EPILOGUE


Mon cœur,

Is it silly of me to still address you in letters, when we have not spent more than a few hours away from each other for some time?

(I lose track of time here, as I suppose all mortals would, for the sun sometimes seems to go many days without setting, and then many days without rising. But it has been some time, I think.)

Perhaps some habits are difficult to break. Perhaps because long ago I once wrote to you in the guise of a figure from a romantic novel, and now I have, in a way, become that girl that I once dreamed of being.

Will you touch me again tonight, mon cœur, in that way that transports me momentarily out of my mortal body? And will you let me touch you and claim you as eagerly as you have claimed me?

I must have gained some newfound immortal strength from my time in this world, for I find that I do not want for sleep in the way that I once did. And I also find that I quite enjoy feeling you pressed up against and inside me when we are both standing, perhaps with a view out of one of the castle windows, or against a tree in the forest, when you lift me up easily and we move as one until you cry out every bit as loudly as I do.

Perhaps I write these letters still because I love to imagine your breath catching when you read them. You may be the one with magics, but I enjoy this little power that I can have over you.

Is it depraved of me to go on wanting you like this? If it is, so be it—I am grateful to no longer be beholden to the mortal world's judgment.

Write to me, mon cœur, and tell me what you would do to me in the night, or in the day, or whenever it takes your fancy.

The waiting is sweet agony.

Yours eternal,

Sarah


AUTHOR'S NOTE:

And we're done! Thank you for going along on this journey with me.

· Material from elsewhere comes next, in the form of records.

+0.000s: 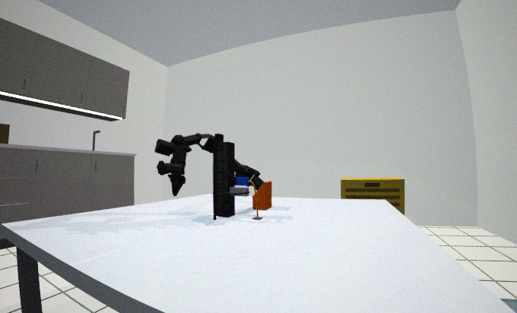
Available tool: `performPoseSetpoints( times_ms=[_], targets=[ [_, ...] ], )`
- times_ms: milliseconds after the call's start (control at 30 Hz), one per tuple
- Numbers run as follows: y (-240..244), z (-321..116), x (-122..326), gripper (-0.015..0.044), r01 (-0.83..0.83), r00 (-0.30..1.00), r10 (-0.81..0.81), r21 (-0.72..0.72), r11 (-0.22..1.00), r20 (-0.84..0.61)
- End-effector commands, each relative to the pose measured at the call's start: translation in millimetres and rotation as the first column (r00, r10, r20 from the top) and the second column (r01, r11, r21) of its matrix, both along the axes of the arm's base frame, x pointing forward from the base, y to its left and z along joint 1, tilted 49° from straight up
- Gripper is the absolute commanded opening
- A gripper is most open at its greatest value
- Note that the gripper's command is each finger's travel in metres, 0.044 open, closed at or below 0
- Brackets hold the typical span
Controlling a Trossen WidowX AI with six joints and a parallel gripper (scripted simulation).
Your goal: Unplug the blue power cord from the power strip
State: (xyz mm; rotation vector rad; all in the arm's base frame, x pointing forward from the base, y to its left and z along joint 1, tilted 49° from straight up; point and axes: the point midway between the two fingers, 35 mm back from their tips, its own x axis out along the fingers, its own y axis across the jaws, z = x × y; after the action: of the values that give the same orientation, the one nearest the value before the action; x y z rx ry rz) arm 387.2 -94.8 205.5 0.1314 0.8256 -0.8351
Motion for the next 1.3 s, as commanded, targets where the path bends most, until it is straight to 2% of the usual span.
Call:
performPoseSetpoints(
  times_ms=[0,133,267,467,633,767,900,1000,1100,1200,1267],
  targets=[
    [38.0,-11.1,16.2,0.016,-0.197,0.978,0.195,-0.017,0.98,-0.081],
    [82.1,-19.2,27.8,0.016,-0.405,0.905,0.395,-0.032,0.914,-0.157],
    [130.3,-27.6,34.7,0.016,-0.605,0.78,0.581,-0.041,0.795,-0.234],
    [202.1,-40.6,33.6,0.016,-0.837,0.524,0.78,-0.041,0.545,-0.342],
    [255.5,-61.1,16.9,0.016,-0.954,0.268,0.847,-0.002,0.301,-0.46],
    [277.3,-103.8,-23.7,0.016,-0.981,0.026,0.777,0.134,0.141,-0.629],
    [282.5,-131.8,-56.8,0.016,-0.966,-0.151,0.672,0.253,0.055,-0.725],
    [274.5,-148.4,-78.6,0.016,-0.937,-0.262,0.57,0.347,0.042,-0.779],
    [256.0,-167.2,-114.9,0.016,-0.862,-0.453,0.36,0.503,0.054,-0.816],
    [235.8,-173.5,-147.6,0.016,-0.762,-0.629,0.119,0.639,0.104,-0.768],
    [231.4,-173.2,-154.3,0.016,-0.736,-0.664,0.063,0.666,0.121,-0.745]
  ],
)
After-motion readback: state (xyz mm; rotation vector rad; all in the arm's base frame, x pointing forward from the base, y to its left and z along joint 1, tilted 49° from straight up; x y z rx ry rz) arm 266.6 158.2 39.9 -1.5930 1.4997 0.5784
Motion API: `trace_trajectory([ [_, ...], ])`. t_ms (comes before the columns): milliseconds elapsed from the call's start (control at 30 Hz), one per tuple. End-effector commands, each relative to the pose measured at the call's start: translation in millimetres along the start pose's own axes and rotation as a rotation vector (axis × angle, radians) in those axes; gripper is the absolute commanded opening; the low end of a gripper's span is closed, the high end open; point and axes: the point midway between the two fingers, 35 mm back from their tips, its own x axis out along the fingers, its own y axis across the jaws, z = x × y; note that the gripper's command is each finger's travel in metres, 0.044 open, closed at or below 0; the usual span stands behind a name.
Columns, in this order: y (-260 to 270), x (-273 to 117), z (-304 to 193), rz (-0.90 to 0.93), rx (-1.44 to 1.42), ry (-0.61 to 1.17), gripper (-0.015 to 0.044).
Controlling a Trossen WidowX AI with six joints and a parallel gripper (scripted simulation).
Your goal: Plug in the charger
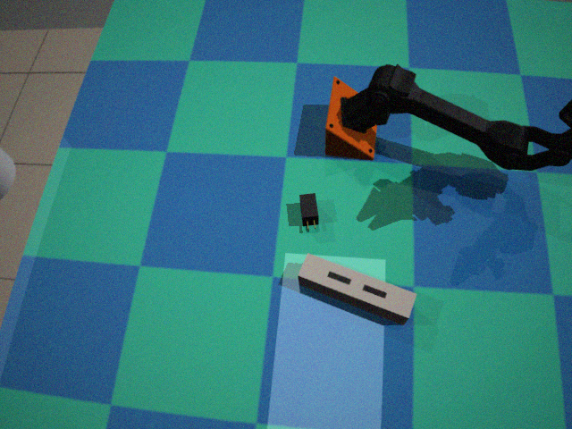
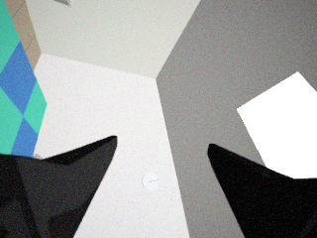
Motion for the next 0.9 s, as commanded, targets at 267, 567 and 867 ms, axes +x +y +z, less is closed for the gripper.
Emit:
trace_trajectory([
  [267,-13.6,5.4,-23.5,0.018,0.038,0.018,0.044],
  [567,-15.7,19.6,-56.4,0.109,0.16,0.012,0.044],
  [867,-18.8,44.4,-90.9,0.216,0.271,0.02,0.044],
])
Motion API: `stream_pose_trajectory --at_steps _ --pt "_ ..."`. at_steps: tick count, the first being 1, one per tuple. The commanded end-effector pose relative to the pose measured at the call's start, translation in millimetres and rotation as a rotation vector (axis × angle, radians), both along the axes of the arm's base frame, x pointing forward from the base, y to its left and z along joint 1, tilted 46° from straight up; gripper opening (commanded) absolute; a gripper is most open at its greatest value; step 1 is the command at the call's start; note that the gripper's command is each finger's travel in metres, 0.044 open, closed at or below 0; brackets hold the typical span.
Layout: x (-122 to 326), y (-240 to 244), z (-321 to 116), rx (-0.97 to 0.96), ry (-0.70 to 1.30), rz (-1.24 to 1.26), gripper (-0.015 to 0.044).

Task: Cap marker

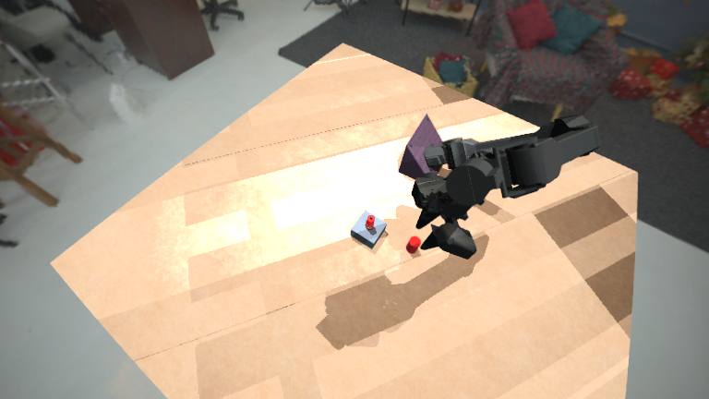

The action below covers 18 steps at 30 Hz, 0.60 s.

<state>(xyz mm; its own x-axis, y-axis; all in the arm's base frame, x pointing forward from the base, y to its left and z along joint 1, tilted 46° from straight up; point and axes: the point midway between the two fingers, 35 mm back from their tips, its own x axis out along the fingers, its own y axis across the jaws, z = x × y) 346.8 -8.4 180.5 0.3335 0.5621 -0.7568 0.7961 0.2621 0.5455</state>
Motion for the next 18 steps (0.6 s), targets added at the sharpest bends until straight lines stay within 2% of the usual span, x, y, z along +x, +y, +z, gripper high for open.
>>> stream_pose_trajectory --at_steps 1,5,12,18 --pt "-38.8 25.7 -42.0 0.080 0.246 0.115 0.0251" --pt "-72.5 43.8 -63.0 0.148 0.439 0.202 0.0251" --pt "-67.7 45.6 -64.1 0.152 0.447 0.206 0.0251" --pt "-66.8 71.0 -88.5 0.153 0.446 0.206 0.0251"
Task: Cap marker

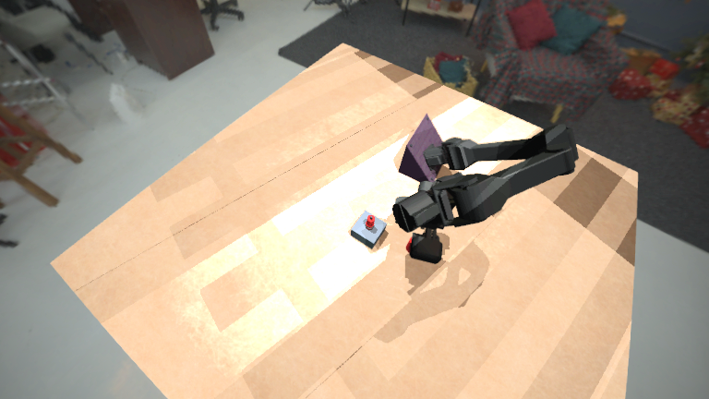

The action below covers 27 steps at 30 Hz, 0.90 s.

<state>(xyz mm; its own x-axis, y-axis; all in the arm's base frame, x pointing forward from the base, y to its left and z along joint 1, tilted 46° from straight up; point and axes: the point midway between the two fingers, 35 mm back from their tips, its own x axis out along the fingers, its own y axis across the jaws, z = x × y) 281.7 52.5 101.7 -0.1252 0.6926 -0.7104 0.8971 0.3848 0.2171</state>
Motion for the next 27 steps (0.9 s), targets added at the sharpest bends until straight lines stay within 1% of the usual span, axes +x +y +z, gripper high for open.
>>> stream_pose_trajectory --at_steps 1,27 --pt "-1.6 10.1 -9.7 0.006 0.012 -0.001 0.0251" --pt "-7.7 38.9 -39.1 0.007 0.011 -0.002 0.0251"
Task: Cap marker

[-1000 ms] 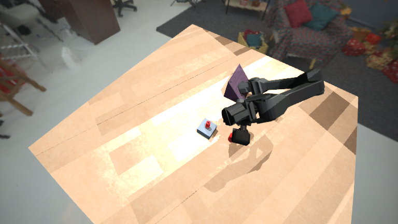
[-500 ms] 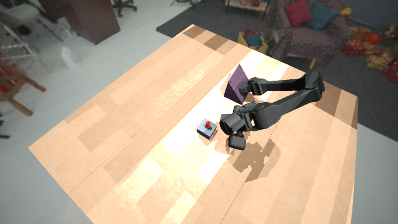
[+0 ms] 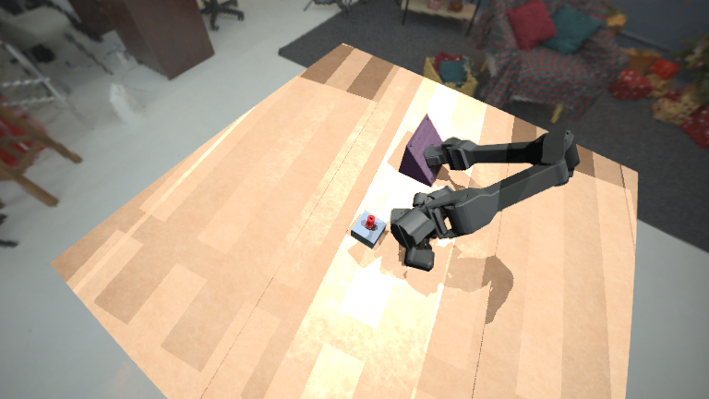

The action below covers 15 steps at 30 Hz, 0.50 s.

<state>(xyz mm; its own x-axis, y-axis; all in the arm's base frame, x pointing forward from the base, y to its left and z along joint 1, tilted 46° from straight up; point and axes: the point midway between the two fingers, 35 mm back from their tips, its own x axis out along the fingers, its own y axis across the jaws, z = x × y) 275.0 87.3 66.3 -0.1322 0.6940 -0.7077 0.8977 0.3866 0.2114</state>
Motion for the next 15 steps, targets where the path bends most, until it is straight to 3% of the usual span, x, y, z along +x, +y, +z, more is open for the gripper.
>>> stream_pose_trajectory --at_steps 1,15 --pt "-1.3 5.1 -4.8 0.004 0.004 -0.005 0.0251" --pt "-5.8 20.8 -19.8 0.007 0.004 -0.004 0.0251"
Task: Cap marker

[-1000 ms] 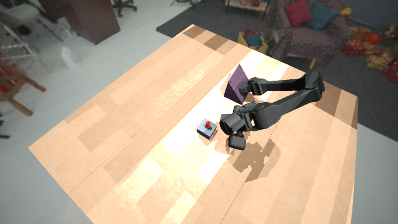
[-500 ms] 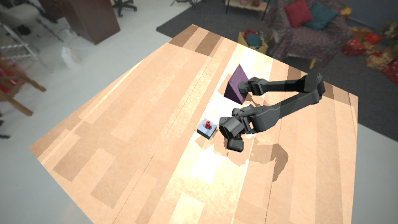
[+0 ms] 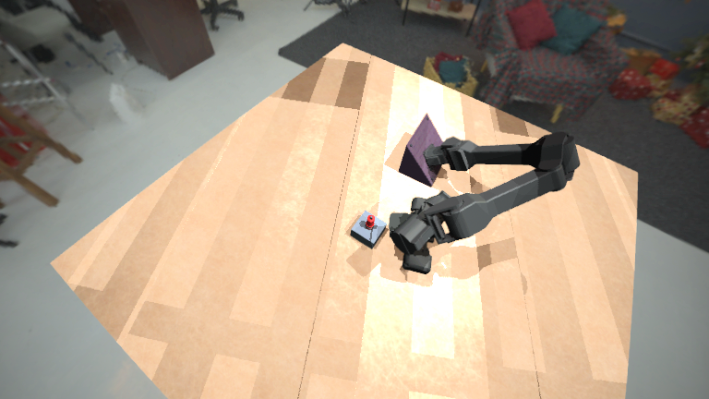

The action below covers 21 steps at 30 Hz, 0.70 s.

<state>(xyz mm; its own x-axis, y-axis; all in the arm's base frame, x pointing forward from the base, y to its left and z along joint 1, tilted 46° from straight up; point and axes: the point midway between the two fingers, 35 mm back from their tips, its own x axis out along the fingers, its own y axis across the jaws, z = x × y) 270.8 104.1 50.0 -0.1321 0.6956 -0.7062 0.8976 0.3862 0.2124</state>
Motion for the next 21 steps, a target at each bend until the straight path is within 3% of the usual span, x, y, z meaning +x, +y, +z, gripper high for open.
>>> stream_pose_trajectory --at_steps 1,3,7,16,19,21 --pt "-1.9 4.8 -4.3 0.005 0.004 -0.004 0.0251" --pt "-2.2 5.5 -4.9 0.005 0.005 -0.004 0.0251" --pt "-2.2 5.4 -5.1 0.005 0.004 -0.004 0.0146" --pt "-2.6 5.3 -5.2 0.005 0.005 -0.004 0.0086" --pt "-1.7 2.7 -2.7 0.004 0.004 -0.004 0.0007" --pt "-0.5 -1.0 0.7 0.003 0.004 -0.004 0.0000"
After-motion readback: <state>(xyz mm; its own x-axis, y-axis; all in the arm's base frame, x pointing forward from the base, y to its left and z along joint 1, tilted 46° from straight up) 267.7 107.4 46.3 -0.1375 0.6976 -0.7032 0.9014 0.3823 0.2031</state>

I've been fascinated by epistolary stories for a long time, maybe since I read Griffin and Sabine as a child. That book had the added joy of actually including physical envelopes that you could open, with hand-written letters and postcards inside, which might have inspired the details at the end of this story about auction items and archived proclamations. This story also owes a lot to Dangerous Liaisons, Dracula, and Gothic romances like The Castle of Otranto, though I couldn't help ending things a little happier than typical Gothic romance often ends.

It was also a fun challenge to see if I could convey everything secondhand (through letters and other documents). I might try that again in a modern setting.

This story took a VERY different turn almost as soon as I started writing it, and it was a challenge to resolve the threads that I'd started as things shifted. As usual Jareth never seems to stay dark in my longer stories, and this one ended up being much longer than I'd planned.

I agonized a bit over the identity of the "third party"-who exactly was meant to be reading all these letters and random bits of writing? The publishers, in the beginning, but what happens once Sarah & Jareth find out the letters have been stolen? In the end I just tried to wrap things up as best I could and focus on the narrative. No, it's probably not that realistic for Abigail to be able to get a hold of ALL of those letters, but I hope you'll forgive the occasional leaps in logic.

Mainly I'm just happy that not only Sarah but her mother and Roger got happy endings. Ladies who love ladies need more happy endings in nineteenth century stories, and I also found that I couldn't just leave Roger behind.

Thanks as always for all your reviews and kudos / favorites, they've really meant the world to me!